Baca juga: Produsen Tahu di Blitar Keluhkan Kenaikan Harga Kedelai, Belum Berani Naikkan Harga Jual
“Kami hanya melakukan pengawasan, memastikan stoknya ada dan distribusinya lancar. Tidak sampai intervensi harga,” jelasnya.
Eko menambahkan, tempe sebagai salah satu kebutuhan pokok masyarakat tetap memiliki permintaan yang tinggi meski terjadi kenaikan harga bahan baku.
“Tempe itu kebutuhan pokok. Berapapun harganya, tetap dibeli masyarakat,” katanya.
Baca juga: Arfianto Perajin Tempe Produksi 7 Kuintal Kedelai Sehari Meski Harga Melonjak, Pilih Kecilkan Ukuran
Ia menegaskan, selama stok kedelai tersedia dan distribusi berjalan dengan baik, aktivitas ekonomi terkait produksi tempe di Kota Malang masih dapat berjalan normal. Meskipun harga kedelai terus naik.
“Ya tidak apa-apa, semua tetap jalan,” pungkasnya.
Mustakim, produsen tempe di Kota Malang mengatakan harga kedelai naik. Saat ini, harganya mencapai Rp 10.500, sedangkan sebelumnya Rp 9.500.
Kenaikan itu dirasa cukup tinggi karena kondisi ekonomi yang ia alami saat ini juga sedang sulit. Kenaikan sudah dirasakan Mustakim sebelum Lebaran. Sementara penjualan masih belum memperlihatkan peningkatan.

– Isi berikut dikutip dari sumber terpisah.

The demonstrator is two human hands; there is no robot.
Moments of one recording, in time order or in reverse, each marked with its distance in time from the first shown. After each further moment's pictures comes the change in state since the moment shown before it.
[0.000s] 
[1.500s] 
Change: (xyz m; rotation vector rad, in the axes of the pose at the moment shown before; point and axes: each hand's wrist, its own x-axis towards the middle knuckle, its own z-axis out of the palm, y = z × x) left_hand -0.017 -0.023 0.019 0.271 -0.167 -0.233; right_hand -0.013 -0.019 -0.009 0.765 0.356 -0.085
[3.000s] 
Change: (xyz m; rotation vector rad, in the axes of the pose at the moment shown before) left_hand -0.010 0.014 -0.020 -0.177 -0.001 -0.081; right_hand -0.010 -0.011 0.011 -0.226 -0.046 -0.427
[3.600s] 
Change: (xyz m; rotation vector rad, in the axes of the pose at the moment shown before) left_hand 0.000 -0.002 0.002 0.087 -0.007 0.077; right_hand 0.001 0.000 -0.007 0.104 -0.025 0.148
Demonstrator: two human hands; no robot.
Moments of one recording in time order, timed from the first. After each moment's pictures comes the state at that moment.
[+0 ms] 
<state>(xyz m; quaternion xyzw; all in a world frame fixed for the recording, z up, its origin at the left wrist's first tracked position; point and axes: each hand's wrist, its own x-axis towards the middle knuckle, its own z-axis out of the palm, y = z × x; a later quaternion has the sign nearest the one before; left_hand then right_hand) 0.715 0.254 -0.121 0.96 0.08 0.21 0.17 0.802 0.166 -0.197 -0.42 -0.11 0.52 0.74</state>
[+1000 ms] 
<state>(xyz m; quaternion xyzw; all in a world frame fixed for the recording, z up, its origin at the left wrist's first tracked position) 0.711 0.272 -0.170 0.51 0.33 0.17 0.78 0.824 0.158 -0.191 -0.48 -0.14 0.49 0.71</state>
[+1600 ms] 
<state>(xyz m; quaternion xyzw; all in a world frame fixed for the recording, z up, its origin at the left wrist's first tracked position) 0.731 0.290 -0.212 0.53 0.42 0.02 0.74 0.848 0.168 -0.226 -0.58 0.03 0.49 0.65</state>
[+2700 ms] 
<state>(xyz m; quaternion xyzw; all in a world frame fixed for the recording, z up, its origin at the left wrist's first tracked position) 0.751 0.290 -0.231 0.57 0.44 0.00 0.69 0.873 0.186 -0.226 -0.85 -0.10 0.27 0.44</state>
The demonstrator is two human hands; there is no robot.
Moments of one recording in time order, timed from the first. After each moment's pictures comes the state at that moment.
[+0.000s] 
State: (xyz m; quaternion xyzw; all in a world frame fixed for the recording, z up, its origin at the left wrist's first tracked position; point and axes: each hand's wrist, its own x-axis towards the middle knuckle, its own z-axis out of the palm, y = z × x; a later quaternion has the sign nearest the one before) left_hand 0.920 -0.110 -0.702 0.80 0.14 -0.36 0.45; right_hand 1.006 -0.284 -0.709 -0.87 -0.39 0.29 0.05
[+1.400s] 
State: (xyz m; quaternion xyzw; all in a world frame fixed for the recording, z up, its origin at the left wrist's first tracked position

Mustakim mengatakan, daya beli masyarakat saat ini berubah. Lebih rendah dari tahun-tahun sebelumnya. Kenaikan harga itu pun menjadi tantangan yang tak mudah dihadapi karena di saat yang sama, daya beli publik turun.
“Sekarang harganya Rp 10.500. Sejak sebelum Lebaran naik terus harganya,” ujarnya saat ditemui di tempat produksinya, Mekar Jaya, Selasa (7/4/2026).
Mustakim mengatakan, sejauh ini belum ada tindakan dari Pemkot Malang untuk membantu pedagang kecil seperti dia. Sebagai pedagang, Mustakim membutuhkan stabilitas harga bahan baku agar usaha yang dijalankan tidak mengeluarkan biaya produksi tinggi.
“Kami berharap ada langkah yang diambil Pemkot Malang agar harga tidak terus naik,” harapnya.